## Your objective
Work out how many lines in the data below include "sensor", then reply with that number only.

## Collected data entries
####################

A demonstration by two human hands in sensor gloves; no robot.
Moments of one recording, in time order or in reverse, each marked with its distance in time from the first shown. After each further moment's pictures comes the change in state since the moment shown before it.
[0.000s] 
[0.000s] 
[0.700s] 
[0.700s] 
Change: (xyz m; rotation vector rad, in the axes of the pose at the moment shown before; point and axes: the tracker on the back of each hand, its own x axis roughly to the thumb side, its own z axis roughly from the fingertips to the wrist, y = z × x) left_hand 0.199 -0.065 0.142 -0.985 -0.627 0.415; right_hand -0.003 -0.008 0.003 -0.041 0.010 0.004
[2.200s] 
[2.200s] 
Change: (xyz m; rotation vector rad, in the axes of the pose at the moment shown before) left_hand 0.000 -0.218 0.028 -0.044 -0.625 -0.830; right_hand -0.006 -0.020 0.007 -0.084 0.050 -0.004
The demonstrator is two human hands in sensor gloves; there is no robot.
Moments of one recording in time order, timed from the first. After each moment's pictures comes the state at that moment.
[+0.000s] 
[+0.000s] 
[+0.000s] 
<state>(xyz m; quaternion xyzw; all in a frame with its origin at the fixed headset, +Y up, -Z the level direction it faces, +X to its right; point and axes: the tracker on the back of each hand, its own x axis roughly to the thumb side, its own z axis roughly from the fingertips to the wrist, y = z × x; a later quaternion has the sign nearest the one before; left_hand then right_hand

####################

## Answer below
2